The bank estimates that its funding also mobilises a further €1.5bn in private-sector investment across all markets that would not otherwise happen. The aim, says Cornelissen, is to increase that amount to above the level of funding that the FMO provides itself.

Rianne Heijboer, FMO’s regional head of Southern Africa, points to recent investments, including Egyptian renewable energy producer Scatec and Babban Gona, an agricultural services company that works with maize smallholder farmers in northern Nigeria.

The aim is to use the FMO’s “stamp of approval” to mobilise private capital, she says.

FMO’s ventures fund currently has accelerator programmes for start-ups in countries including Nigeria, Ghana, Morocco and Tanzania. It wants to extend the use of accelerators to more countries, Heijboer adds.

Bankable Projects

The FMO, which has a triple-A rating from Fitch and Standard & Poor’s, focuses on three sectors where it believes it can have the biggest impact: financial institutions, energy and agribusiness, and food and water. The bank says it only invests when the private sector would not otherwise do so.

The bank has investments in about 85 countries globally. The Dutch government has a controlling stake of 51%. Dutch banks Rabobank, ING and ABN Amro hold 42%, with the rest held by employers’ associations, trade unions and individual investors (7%).

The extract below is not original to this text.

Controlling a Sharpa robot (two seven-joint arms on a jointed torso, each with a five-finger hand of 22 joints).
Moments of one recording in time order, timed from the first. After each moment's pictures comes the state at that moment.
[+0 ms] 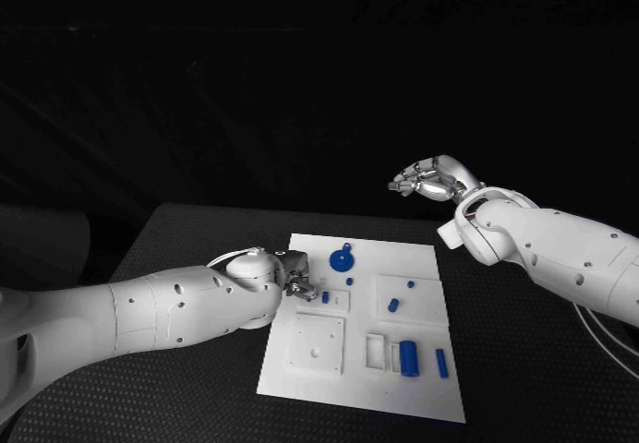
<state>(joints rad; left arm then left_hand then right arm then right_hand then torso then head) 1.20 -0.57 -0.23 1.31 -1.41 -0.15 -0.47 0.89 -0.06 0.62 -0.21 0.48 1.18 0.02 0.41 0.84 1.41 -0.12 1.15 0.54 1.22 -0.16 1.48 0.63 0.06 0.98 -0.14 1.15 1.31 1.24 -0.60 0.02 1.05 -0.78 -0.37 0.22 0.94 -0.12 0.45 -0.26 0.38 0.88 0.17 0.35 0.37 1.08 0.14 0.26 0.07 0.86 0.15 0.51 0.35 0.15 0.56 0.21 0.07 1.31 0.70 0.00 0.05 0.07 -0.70</state>
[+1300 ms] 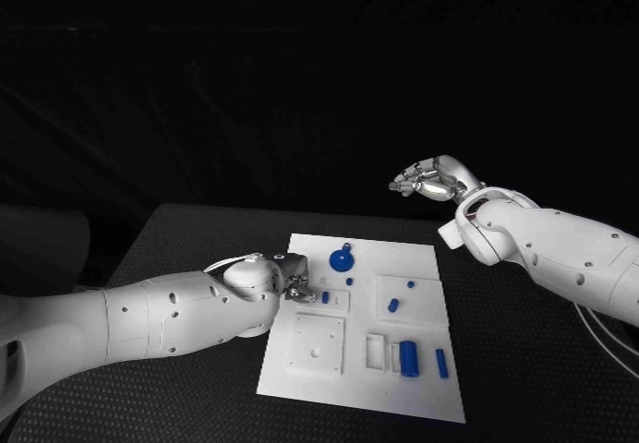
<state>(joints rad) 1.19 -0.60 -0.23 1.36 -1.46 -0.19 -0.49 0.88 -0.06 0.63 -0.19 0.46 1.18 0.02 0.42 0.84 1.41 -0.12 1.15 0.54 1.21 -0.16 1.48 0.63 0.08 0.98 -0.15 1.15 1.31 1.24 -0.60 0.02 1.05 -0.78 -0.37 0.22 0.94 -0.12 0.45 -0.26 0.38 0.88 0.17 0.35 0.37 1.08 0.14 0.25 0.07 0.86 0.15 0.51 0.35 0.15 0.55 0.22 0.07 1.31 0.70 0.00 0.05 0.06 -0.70</state>
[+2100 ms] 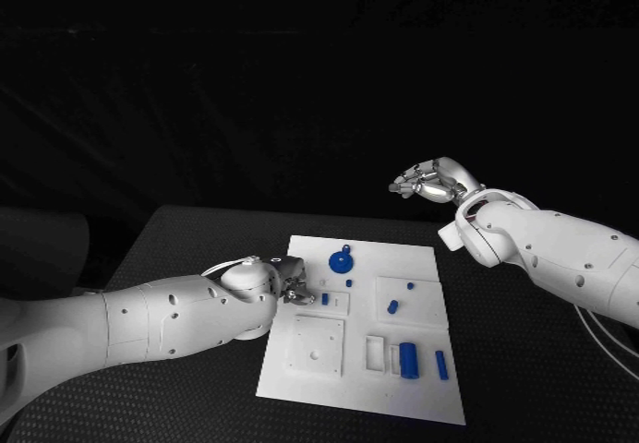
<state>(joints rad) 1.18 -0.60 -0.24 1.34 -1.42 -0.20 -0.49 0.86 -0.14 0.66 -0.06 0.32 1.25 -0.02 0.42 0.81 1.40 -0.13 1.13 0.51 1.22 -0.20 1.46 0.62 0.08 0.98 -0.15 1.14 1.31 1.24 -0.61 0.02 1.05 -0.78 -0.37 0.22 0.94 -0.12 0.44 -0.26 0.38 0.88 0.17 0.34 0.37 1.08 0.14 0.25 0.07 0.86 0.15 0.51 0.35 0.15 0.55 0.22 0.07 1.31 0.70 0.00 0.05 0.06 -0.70</state>
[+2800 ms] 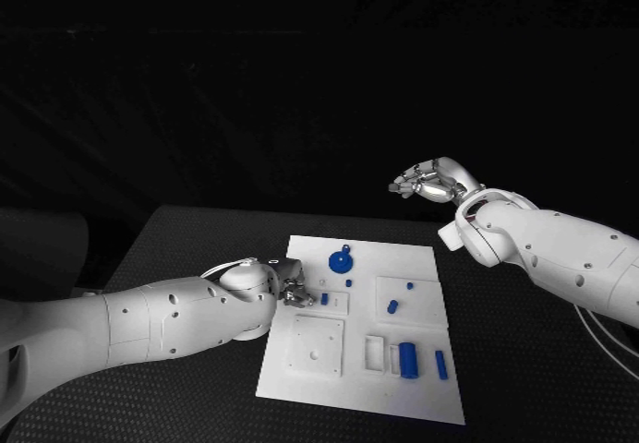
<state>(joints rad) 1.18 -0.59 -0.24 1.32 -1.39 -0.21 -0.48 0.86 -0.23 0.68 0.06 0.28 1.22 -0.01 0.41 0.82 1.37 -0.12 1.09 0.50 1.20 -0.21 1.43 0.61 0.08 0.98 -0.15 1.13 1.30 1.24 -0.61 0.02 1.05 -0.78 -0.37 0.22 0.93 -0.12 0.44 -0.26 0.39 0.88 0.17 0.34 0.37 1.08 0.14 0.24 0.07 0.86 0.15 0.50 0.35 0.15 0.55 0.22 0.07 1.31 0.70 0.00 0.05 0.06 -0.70</state>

The FMO, led by CEO Michael Jongeneel who took over in September, is now working on a new strategic plan for 2030 which will be ready by the end of 2022.

The bank sees impact and profitability as complementary, rather than conflicting aims, and has not received funding from its shareholders for about 20 years. “We have grown because we made a profit,” Heijboer says.

Project investments typically range from €2m to €150m, or more.

Finding entrepreneurs with bankable projects, rather than finance, is the constraint on widening FMO’s impact. “There’s a lot of money for investment in Africa, but insufficient bankable projects,” Cornelissen says. The FMO is looking for more partners to develop those projects, he adds.

The bottom line

The FMO believes it can help crowd in private-sector investment in fragile African states – provided there is a functioning and effective government.